Many Colgate students take a semester during their junior year to study in some of the world’s most remarkable places. However, few will study in a location as remote as the Sabrina Coast of Antarctica. That’s where Meghan Duffy ’18 spent the spring with geology professor Amy Leventer aboard the Australian ocean research vessel RV Investigator, conducting paleoclimate research.

Since Duffy’s first year at Colgate, she has studied microfossils in ocean sediment with Leventer. Because of their size and rapid turnover rate, microfossils provide a clear representation of changes in Earth’s climate.
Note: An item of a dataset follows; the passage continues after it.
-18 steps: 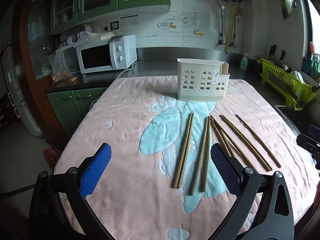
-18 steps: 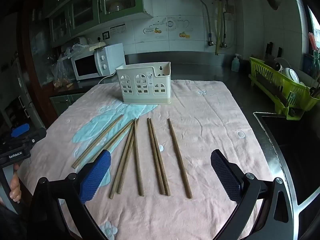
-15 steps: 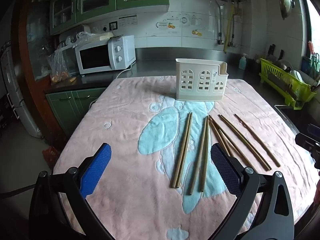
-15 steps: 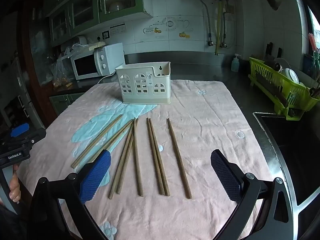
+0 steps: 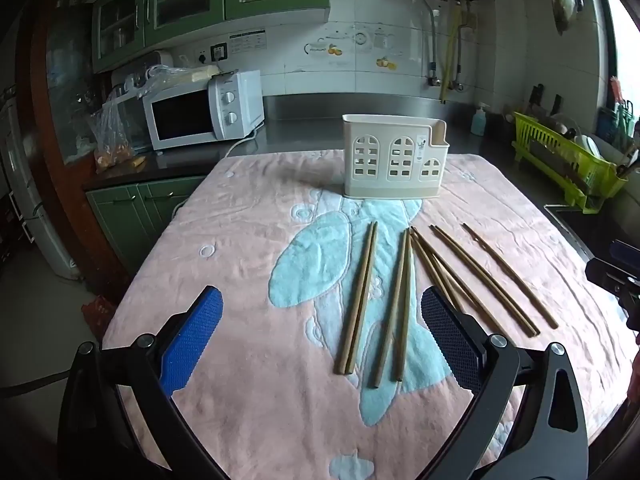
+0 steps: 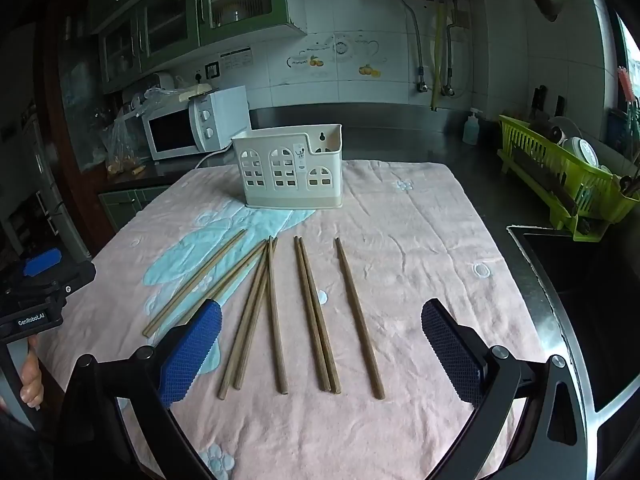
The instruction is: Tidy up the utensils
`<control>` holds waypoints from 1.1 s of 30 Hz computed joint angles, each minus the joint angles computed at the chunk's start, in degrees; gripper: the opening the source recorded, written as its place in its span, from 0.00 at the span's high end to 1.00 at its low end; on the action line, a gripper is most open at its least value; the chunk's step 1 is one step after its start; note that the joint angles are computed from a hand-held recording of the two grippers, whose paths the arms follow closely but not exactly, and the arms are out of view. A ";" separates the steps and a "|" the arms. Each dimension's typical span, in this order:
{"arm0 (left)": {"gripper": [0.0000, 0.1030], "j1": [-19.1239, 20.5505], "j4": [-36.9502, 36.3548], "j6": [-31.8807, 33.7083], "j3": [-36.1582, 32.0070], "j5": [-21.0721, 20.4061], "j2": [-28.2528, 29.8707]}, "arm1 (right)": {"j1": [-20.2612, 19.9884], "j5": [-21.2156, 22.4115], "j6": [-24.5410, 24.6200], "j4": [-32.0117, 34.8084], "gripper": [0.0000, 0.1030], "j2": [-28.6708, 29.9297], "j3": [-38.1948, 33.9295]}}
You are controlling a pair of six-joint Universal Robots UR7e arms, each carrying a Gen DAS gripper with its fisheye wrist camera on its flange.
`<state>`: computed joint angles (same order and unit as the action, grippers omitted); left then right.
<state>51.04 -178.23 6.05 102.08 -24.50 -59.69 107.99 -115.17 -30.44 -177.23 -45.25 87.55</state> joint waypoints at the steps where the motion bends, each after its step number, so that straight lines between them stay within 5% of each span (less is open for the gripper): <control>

As the assemblages of these species changes in sediment, scientists are able to make inferences about how the climate has changed over millions of years.

Duffy dismantles a piston corer

Duffy dismantles a trigger corer

On board the Investigator, Leventer and Duffy collected sediments from the ocean floor, sampled the sediments, and prepared them for future analysis. The samples were obtained by coring into the seabed with a special hollow steel pipe, which then filled with layers of sediment. The resulting sample is referred to as a core, and contains sediment in chronological order of its deposit on the ocean floor.
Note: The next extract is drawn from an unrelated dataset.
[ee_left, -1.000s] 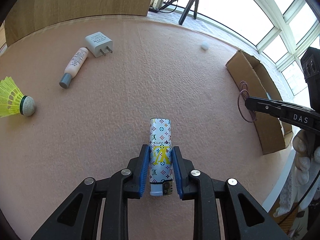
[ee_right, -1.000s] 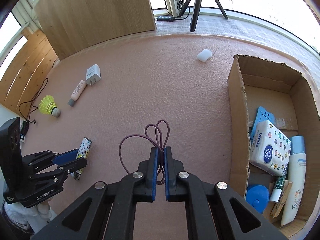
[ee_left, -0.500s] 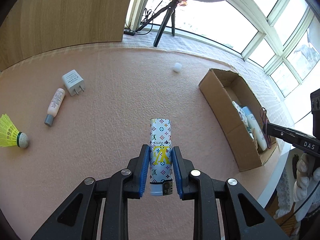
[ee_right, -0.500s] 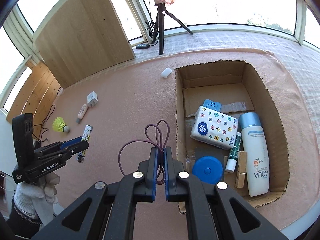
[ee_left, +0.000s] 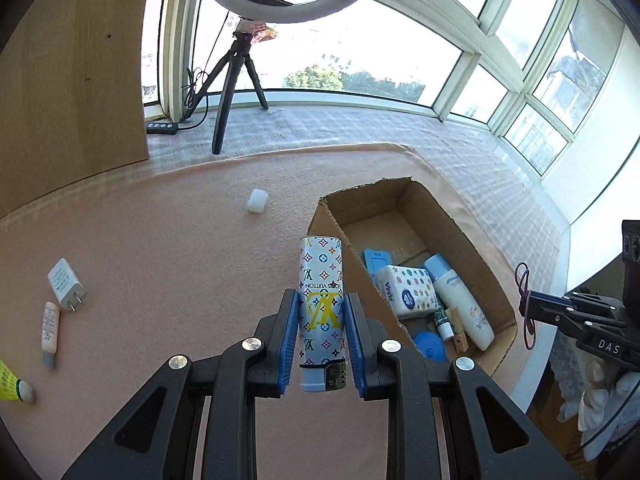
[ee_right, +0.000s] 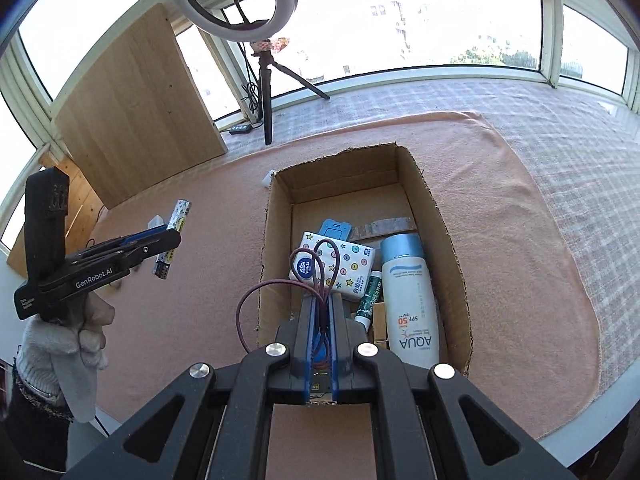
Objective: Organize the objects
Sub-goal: 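Carry the lighter and rubber band over the box and open both tools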
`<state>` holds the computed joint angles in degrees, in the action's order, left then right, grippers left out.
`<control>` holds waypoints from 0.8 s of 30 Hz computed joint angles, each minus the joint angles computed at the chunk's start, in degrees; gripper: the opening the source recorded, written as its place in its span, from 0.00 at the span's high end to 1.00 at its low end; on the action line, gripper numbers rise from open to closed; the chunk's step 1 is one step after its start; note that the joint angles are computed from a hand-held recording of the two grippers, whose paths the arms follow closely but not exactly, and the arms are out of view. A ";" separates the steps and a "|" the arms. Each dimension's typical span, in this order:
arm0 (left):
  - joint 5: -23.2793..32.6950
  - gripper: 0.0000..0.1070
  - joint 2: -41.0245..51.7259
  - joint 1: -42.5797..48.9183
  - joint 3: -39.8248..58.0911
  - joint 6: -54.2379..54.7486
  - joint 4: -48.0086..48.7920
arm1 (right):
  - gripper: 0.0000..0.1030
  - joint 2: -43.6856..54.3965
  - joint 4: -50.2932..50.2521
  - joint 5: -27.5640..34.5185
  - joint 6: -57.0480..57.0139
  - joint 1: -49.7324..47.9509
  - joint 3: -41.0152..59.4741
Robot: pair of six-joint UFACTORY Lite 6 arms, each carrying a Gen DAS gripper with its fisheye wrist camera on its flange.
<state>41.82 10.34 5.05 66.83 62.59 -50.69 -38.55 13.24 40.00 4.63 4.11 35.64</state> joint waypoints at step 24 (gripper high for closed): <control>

In a post on the ship’s blog, Duffy commented on the significance of collecting her own samples. “Before this trip, all of my work started with opening a drawer in a lab in New York and taking my samples from carefully labelled bags,” she wrote. “I am very grateful for the opportunity to take part in the entire process of retrieving sediments from the ocean floor, taking samples from the cores, and preparing them for further analysis back in the lab.”

A typical day for Duffy involved a 12-hour shift, beginning at 2 a.m. and ending at 2 p.m. Besides research work, other shipboard tasks included maintaining the ship’s log and whale watching. “Whenever the seismic team was mapping the ocean floor, we had to watch out for whales coming within five hundred meters of the ship,” Duffy said. “I spent half an hour every day whale watching, and probably saw more than one hundred Humpbacks. If a whale ventured within the five hundred meter radius, international law dictated that all seismic activity pause until the whale moved away.”

Other highlights on board the 308-foot Investigator included the polar lights that emerged when the days became shorter as well as beautiful arrays of stars. Duffy also found both personal and professional pleasure in working and living with a talented team of scientists from all over the world.

Now back on land, Duffy and Leventer have begun the long process of analyzing the samples they have collected. Duffy, who will begin her senior year this fall, has already started work on her thesis. She hopes to attend graduate school in geology after Colgate.